Why lithium iron phosphate batteries?
Lithium iron phosphate batteries (LiFePO4 or LFP) are the safest among traditional lithium-ion batteries. The nominal voltage of an LFP cell is 3.2 V (leaded: 2 V / cell). A 12.8 V LFP battery is made up of 4 cells connected in series, and a 25.6 V battery is made up of 8 cells connected in series.
A lead-acid battery will fail prematurely due to sulfation:
If it operates in deficit mode for long periods (ie the battery is rarely or never fully charged).
If it is left partially charged, or worse, fully discharged (for yachts or mobile homes during the winter).

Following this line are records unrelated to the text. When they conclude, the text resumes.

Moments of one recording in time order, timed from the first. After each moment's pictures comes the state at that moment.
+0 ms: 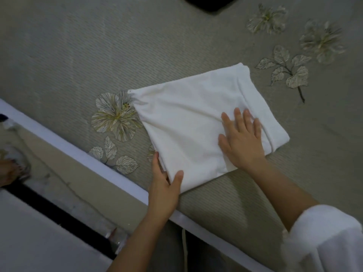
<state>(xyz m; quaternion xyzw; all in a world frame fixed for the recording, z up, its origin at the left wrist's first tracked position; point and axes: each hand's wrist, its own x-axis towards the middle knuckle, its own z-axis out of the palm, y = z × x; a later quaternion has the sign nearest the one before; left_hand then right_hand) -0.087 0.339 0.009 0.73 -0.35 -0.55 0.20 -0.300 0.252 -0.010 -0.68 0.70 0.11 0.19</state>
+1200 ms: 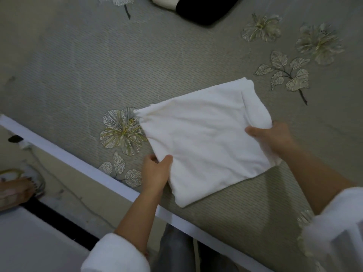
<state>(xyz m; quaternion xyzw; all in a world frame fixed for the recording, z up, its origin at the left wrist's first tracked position) -0.062 0.267 -0.017 0.79 -0.20 -0.54 0.22 -0.365 0.216 -0.011 -0.27 0.85 -0.18 0.42</state>
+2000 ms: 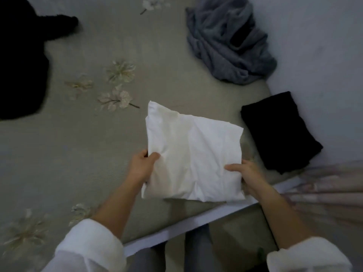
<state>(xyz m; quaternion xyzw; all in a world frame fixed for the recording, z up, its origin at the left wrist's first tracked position) -0.315 0.313 0.115 0.53 -0.61 -0.58 -0.03 -0.473 0.557 0.129 0.13 0.78 -0.46 0.41</state>
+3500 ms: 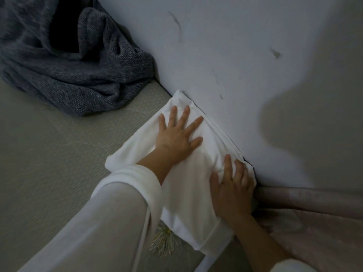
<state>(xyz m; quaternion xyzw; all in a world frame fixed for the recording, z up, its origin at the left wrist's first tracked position) -0.807 0.552 -0.021 -0.09 -0.97 -0.08 -0.20 -0.698 0.730 -0.015 0.09 0.98 -0.07 0.16</state>
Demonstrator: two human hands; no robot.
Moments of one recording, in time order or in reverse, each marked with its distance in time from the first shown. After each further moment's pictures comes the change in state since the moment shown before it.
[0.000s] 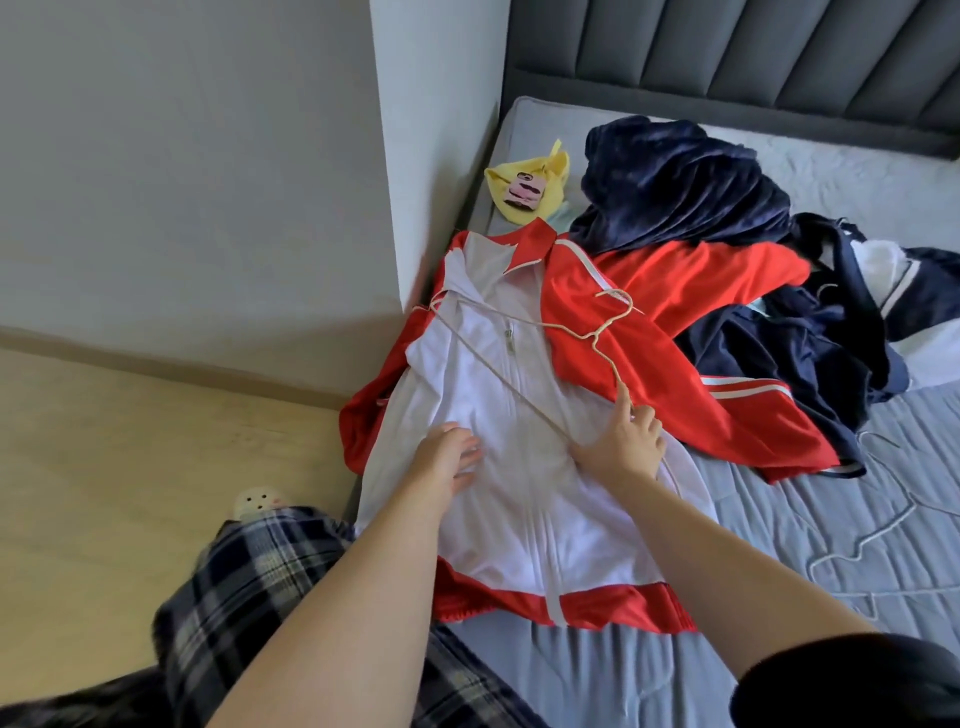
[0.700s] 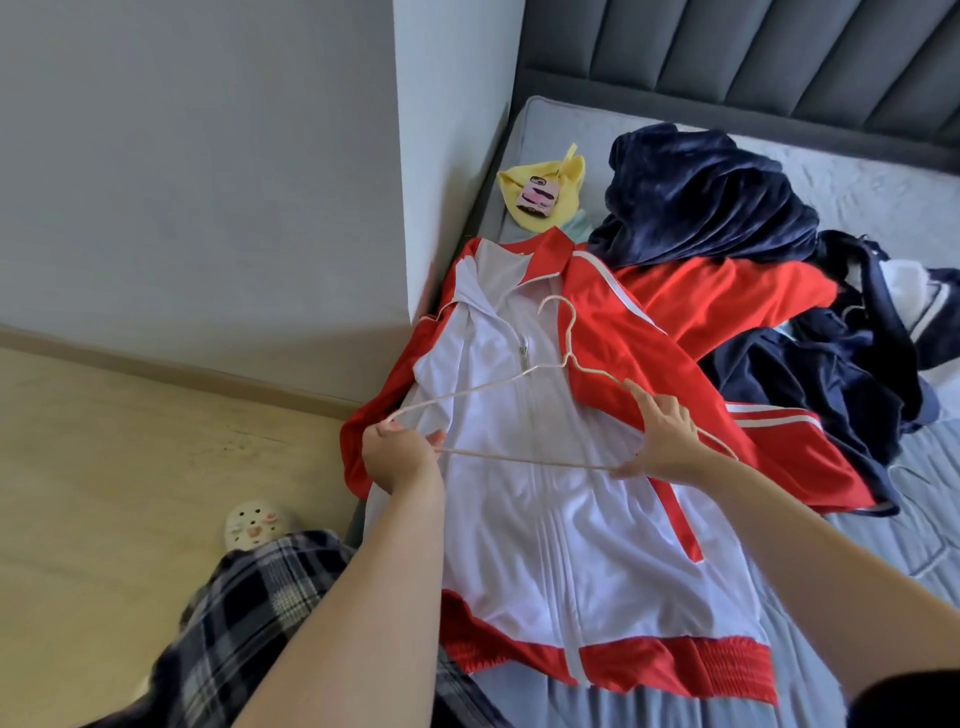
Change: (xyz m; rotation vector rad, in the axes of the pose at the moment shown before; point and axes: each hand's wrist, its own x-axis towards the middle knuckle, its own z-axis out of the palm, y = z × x) left_hand 0.036 0.032 -0.019 -0.443 0.587 0.223; right_hand 0.060 0.012 -0.043 -0.130 -0.346 -0.248
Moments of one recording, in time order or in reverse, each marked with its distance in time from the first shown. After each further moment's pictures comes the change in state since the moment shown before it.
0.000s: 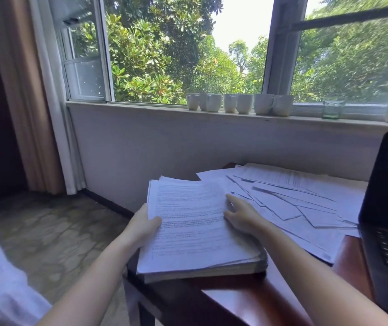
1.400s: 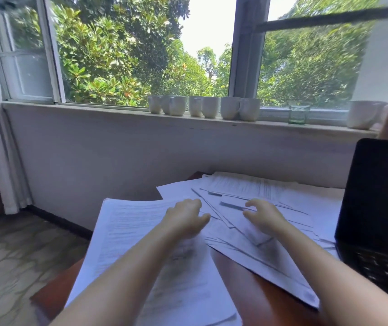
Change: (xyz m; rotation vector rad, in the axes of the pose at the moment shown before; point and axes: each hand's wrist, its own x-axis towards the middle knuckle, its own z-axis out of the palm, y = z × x) left_hand 0.101 0.094 0.145 0.720 -0.274 0.319; right_hand 0.070 0.127 -0.074 -0.158 0.227 0.247
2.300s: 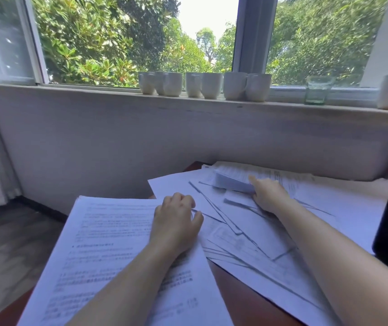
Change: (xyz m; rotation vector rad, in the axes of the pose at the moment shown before) left_hand 0.047 -0.026 0.043 -0.052 0.324 0.006; right_hand 0.113 0.016 0.018 -0.524 0.055 -0.111
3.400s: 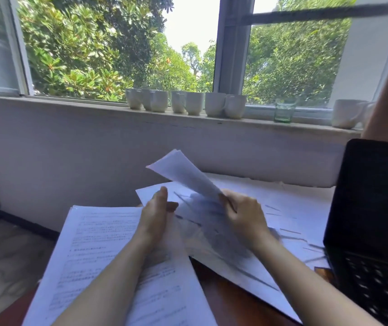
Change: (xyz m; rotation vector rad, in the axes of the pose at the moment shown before) left_hand 0.000 0.003 -0.024 -1.019 0.063 -0.279; right_hand -0.127 -0.043 -0.054 0.573 0.470 -0.160
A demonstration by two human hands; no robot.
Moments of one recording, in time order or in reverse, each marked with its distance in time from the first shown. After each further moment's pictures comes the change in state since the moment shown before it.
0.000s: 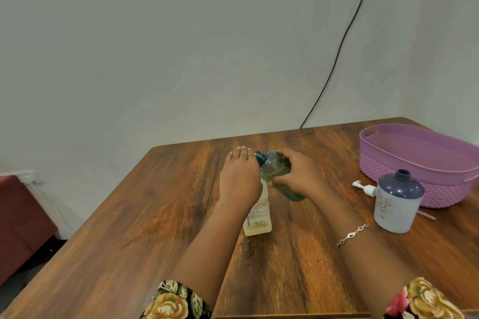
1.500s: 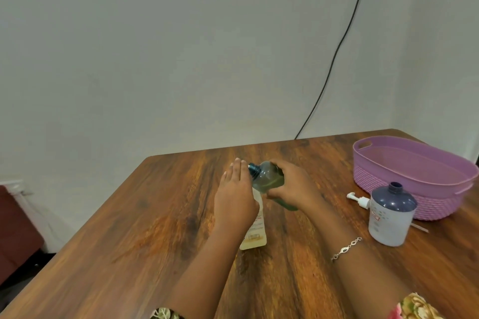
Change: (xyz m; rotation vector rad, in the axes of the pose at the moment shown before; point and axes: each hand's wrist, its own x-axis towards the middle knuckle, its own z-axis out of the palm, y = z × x) left_hand -0.012 -0.001 0.023 -0.169 0.089 -0.077; right_hand 0.004 0.002 0.001 -0.051 0.024 -0.036
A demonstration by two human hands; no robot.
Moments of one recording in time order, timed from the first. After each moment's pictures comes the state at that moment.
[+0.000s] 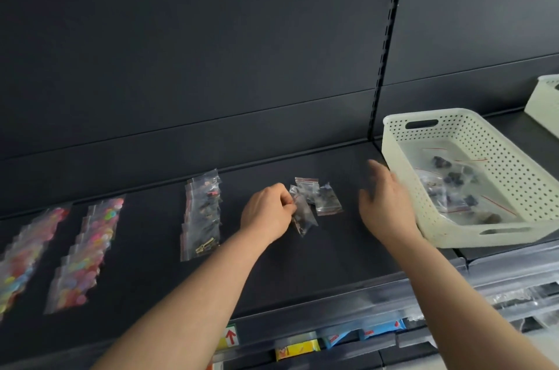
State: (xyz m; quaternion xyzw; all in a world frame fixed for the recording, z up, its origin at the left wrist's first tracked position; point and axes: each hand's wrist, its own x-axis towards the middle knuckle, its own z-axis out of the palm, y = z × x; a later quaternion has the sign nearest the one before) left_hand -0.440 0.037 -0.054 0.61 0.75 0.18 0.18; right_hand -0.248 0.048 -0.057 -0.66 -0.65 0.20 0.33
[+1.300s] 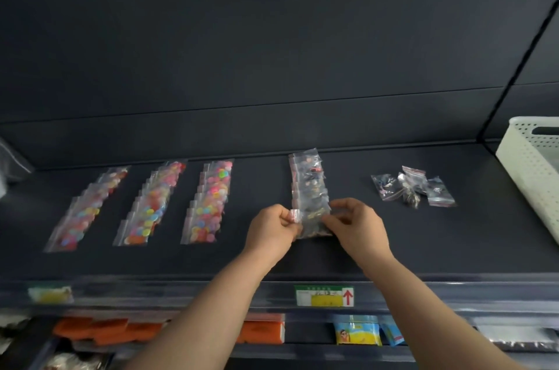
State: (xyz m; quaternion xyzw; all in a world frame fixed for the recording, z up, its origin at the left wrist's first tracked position) left_hand -0.597 -0.081 -0.080 0.44 0.78 0.32 0.31; right_hand -0.441 -0.037 -0.080 -0.57 -0.66 0.39 0.30
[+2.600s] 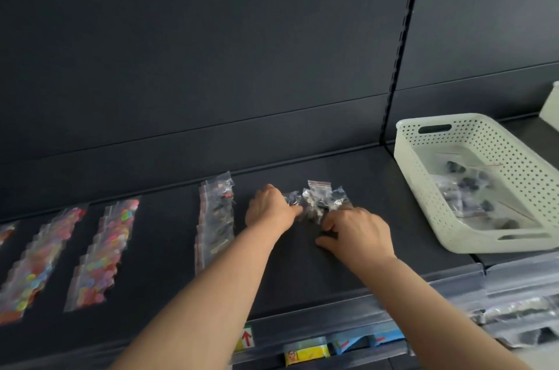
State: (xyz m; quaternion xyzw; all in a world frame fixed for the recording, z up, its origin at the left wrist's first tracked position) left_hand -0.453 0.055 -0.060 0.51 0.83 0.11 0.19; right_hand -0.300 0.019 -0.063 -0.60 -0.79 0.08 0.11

It is not necessary to fully charge an LFP battery. The service life even improves slightly with partial charge instead of full charge. This represents a major advantage of the LFP battery over the lead acid battery. These batteries have other advantages such as a wide operating temperature range, excellent cycle performance, low internal resistance and high efficiency (see below). An LFP battery is therefore the chemistry of choice for very demanding applications.
For several applications (in particular autonomous solar and / or wind applications), energy efficiency can be of crucial importance. The return energy efficiency (discharge from 100% to 0% and return to 100% charged) of an average lead battery is 80%. The round trip energy efficiency of an LFP battery is 92%. The charging process for lead-acid batteries becomes particularly ineffective when the state of charge has reached 80%, giving efficiencies of 50% or even less in the case of solar systems when several days of reserve energy is required (battery working with a state of charge of 70% to 100%). On the other hand, an LFP battery will reach 90% efficiency under light discharge conditions.
Height and weight
70% space saving.
70% weight gain.
High price ?
LFP batteries are very expensive compared to lead batteries. But for demanding applications, the initial high cost will be more than offset by an extended service life, superior reliability and excellent efficiency.

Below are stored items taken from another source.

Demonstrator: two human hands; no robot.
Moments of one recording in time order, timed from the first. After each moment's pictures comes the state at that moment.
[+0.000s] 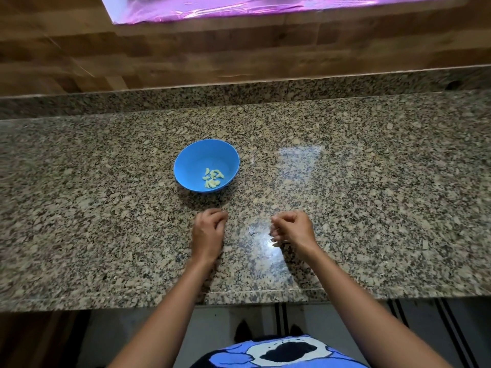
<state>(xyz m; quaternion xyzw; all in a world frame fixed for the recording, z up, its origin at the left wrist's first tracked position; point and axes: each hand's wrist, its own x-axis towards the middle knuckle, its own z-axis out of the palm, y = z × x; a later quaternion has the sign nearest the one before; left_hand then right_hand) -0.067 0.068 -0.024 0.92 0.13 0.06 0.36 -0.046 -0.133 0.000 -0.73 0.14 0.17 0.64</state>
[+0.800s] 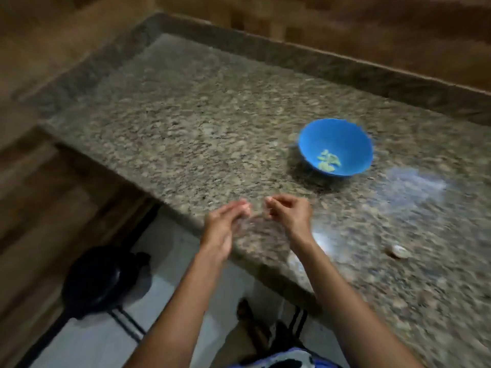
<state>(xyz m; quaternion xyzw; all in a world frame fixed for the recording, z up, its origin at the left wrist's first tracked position) -0.179 0.155 0.011 0.41 0.44 0.19 0.78 -0.093 0.057 0.025 -0.68 -0.03 0.31 0.66</state>
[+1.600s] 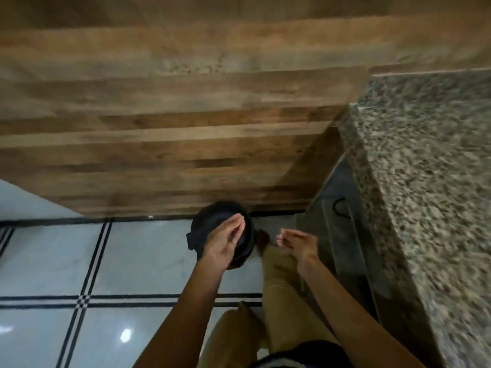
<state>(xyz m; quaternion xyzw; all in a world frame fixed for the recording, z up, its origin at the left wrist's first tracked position) -0.502 0.498 -0.095 -0.08 0.50 0.55 0.66 -0.343 0.504 -0.105 -0.67 -0.08 0.65 0.35</state>
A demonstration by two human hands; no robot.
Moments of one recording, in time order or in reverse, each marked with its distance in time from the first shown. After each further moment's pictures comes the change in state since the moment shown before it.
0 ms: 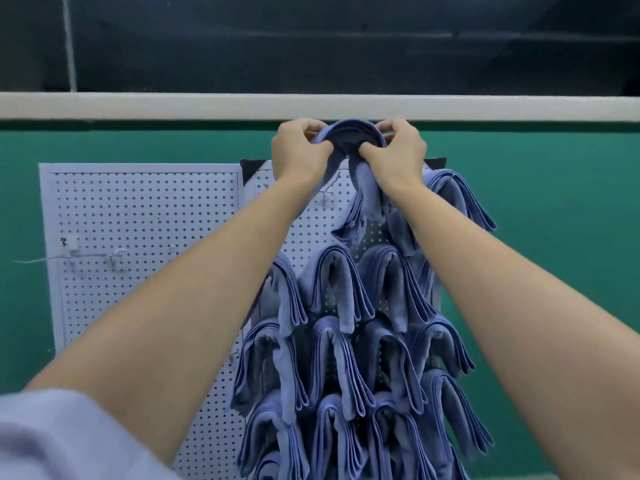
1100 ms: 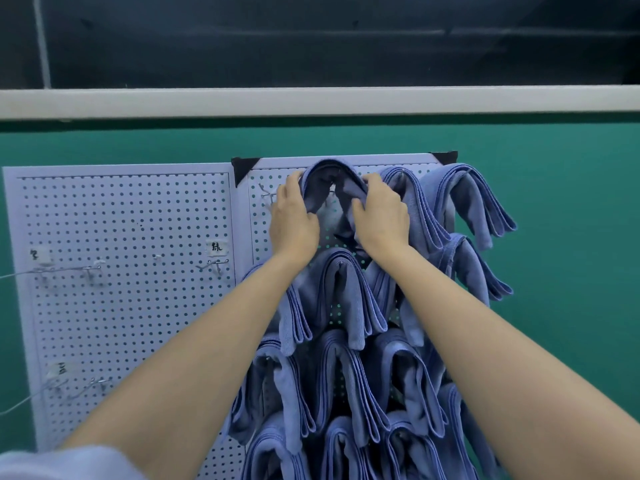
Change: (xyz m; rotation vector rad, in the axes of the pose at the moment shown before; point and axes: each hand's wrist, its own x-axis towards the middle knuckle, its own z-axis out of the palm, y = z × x) left_hand -0.018 -0.121 0.030 0.372 -0.075 0.094; right_hand -0.035 0.071 0.057 -0.525 -0.100 -0.091
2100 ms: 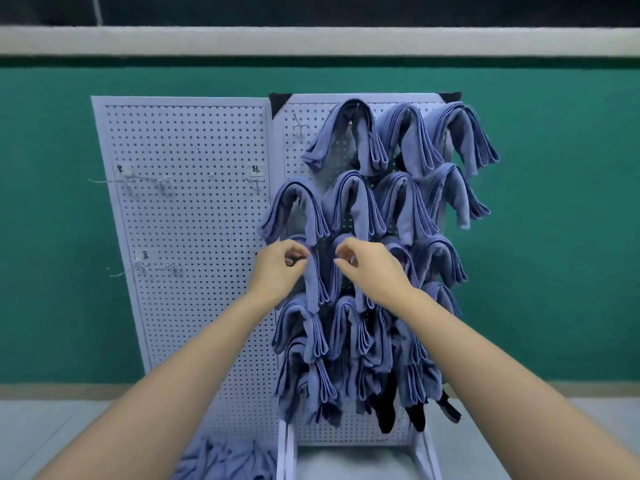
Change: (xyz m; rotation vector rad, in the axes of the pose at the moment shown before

The status of cell temperature and voltage alarms can be monitored by Bluetooth. Very useful function to locate a (possible) problem, such as an imbalance on the cells for example
Our LFP batteries are equipped with balancing and cell monitoring functions. Up to 5 batteries can be installed in parallel and up to 4 batteries can be connected in series: thus a 48 V battery bank of up to 1500 Ah can be assembled. Balancing / cell monitoring cables can be connected in series, and they must be connected to a Battery Management System (BMS).

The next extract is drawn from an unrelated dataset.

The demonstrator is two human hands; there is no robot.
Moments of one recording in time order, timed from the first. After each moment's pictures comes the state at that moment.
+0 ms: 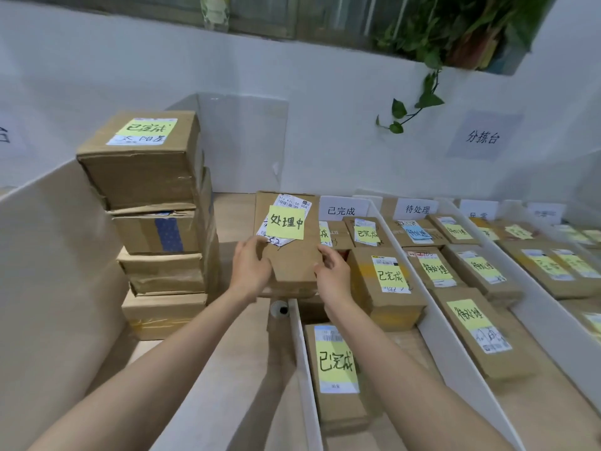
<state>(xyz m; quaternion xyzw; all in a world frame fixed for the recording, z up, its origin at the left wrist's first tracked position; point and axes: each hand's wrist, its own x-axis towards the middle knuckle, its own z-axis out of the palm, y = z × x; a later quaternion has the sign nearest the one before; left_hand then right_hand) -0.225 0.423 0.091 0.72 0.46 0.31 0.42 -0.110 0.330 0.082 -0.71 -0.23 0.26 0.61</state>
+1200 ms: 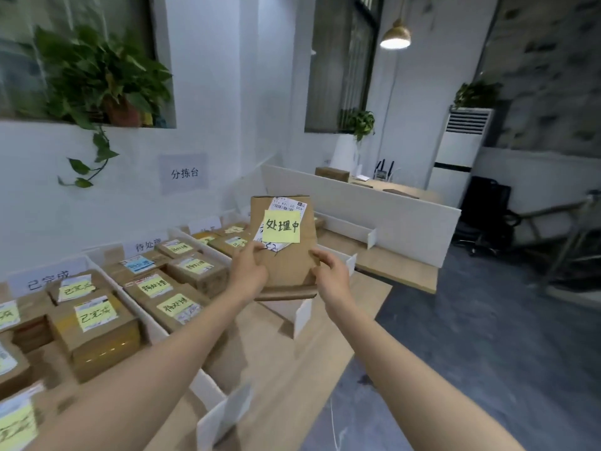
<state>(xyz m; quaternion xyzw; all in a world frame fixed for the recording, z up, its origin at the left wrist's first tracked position) 0.008 -0.098 0.207 0.84 0.10 0.23 0.48 0.020 -0.250 0.207 -0.71 -0.04 -0.07 0.70</state>
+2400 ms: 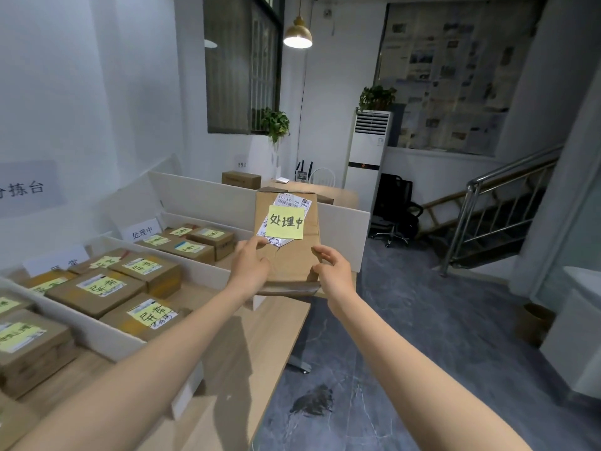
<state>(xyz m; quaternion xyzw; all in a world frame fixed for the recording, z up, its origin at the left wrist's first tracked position) 0.222 -0.327 0.224 0.85 -0.06 0.17 0.50 0.192 -0.478 0.220 -0.72 0.05 -0.17 0.68</state>
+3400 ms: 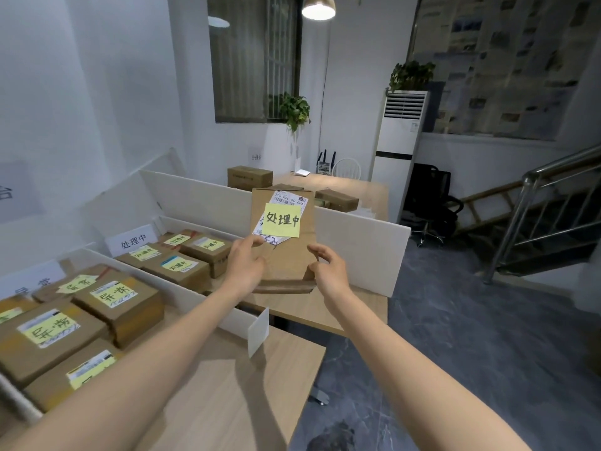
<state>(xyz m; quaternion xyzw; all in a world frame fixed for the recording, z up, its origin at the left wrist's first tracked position) 0.476 -0.365 0.205 0.86 -0.01 0.17 0.48 0.469 -0.519 0.191 -0.71 0.05 -0.11 0.70</state>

Battery management system (BMS)
The BMS is connected to the BTV and its main functions are as follows: 1. Disconnect or switch off the charge each time the voltage of a battery cell drops below 2.5 V. 2. Stop the charging process each time that the voltage of a battery cell exceeds 4.2 V. 3. Switch off the system each time the temperature of a cell exceeds 50 ºC. See the BMS data sheets for more functions.